=== WORK TO BE COMPLETED ===
Within the listing, how many lines include "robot"? Please answer with a bare number.

=== SOURCE RECORDS ===
****
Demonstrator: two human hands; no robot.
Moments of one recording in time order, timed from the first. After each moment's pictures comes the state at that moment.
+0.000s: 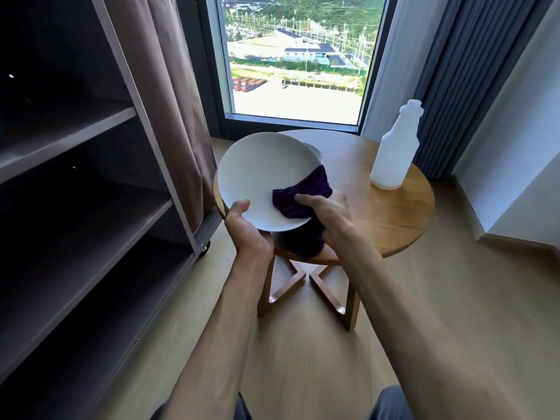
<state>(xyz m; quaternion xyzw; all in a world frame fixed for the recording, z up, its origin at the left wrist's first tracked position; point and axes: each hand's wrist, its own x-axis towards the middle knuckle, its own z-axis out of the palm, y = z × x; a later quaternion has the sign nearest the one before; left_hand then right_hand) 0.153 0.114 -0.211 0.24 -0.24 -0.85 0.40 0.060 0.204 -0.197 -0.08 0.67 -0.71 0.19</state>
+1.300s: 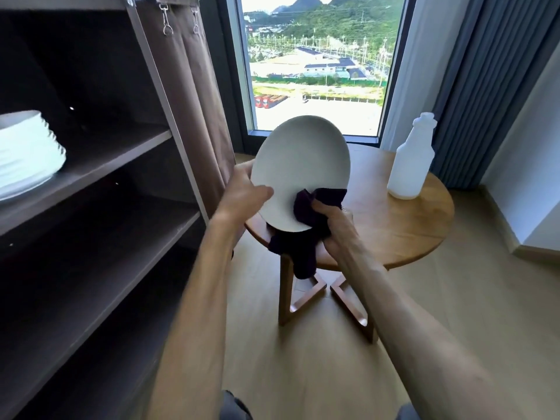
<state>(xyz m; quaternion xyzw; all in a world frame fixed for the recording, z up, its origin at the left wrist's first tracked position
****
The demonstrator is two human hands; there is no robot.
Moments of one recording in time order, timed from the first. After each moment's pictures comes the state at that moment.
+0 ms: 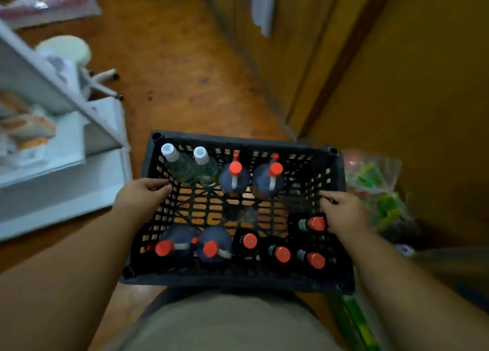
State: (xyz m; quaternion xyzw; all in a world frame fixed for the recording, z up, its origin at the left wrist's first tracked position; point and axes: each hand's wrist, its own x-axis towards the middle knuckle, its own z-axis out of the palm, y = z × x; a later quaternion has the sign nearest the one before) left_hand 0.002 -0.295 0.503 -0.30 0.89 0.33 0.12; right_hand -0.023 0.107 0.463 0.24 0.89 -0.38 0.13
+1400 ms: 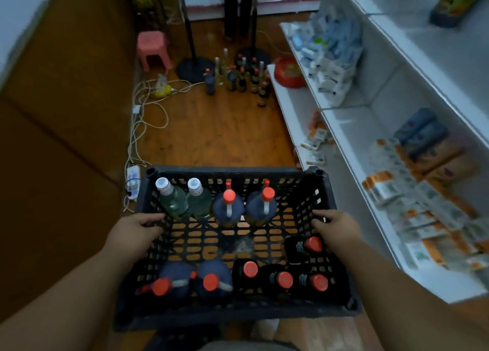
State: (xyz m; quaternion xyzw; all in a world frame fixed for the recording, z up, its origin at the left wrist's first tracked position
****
=== FINAL ANSWER ===
2